> [PROMPT]
Transcribe the records exactly from the line with "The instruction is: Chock" to the end, both included.

> [MATERIAL SUPPLIED]

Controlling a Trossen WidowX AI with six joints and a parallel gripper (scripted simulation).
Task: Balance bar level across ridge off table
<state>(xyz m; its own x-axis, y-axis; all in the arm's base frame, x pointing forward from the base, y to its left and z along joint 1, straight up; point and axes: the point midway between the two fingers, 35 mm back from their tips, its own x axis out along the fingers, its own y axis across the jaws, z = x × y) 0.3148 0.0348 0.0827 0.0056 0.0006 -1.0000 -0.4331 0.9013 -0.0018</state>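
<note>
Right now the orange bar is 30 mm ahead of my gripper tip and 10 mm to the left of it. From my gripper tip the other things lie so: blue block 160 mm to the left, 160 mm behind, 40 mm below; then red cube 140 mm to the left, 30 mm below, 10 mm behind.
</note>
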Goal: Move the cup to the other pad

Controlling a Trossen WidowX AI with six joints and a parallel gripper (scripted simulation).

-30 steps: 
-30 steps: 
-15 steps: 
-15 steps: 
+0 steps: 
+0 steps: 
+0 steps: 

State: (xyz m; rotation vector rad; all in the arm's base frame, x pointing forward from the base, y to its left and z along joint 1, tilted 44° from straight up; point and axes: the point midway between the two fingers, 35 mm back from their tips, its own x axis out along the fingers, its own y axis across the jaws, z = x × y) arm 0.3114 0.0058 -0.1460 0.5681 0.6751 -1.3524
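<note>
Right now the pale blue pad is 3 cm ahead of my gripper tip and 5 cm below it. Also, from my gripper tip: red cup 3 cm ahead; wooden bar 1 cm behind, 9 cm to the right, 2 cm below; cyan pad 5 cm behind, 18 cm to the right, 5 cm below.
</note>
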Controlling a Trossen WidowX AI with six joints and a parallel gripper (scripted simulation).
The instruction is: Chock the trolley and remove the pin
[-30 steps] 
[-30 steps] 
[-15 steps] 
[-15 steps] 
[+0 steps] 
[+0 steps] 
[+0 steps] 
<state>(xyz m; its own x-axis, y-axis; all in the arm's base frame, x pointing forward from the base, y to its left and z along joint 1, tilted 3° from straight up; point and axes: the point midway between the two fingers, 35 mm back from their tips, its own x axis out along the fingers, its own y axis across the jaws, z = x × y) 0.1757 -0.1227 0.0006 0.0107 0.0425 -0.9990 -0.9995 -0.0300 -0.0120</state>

> [SOLUTION FOR THIS PROBLEM]
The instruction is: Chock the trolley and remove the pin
[-30 steps] 
[-30 steps] 
[-15 steps] 
[-15 steps] 
[+0 steps] 
[+0 steps] 
[+0 steps] 
<state>(xyz m; its own x-axis, y-axis; all in the arm's base frame, x pointing forward from the base, y to its left and z along joint 1, tilted 3° from straight up; point and axes: the point midway between the two fingers, 35 mm back from their tips, its own x axis out along the fingers, its own y axis across the jaws, z = x × y) 0.1757 -0.1227 0.0006 0.0107 0.0425 -0.9990 -0.9995 -0.0300 -0.0120</state>

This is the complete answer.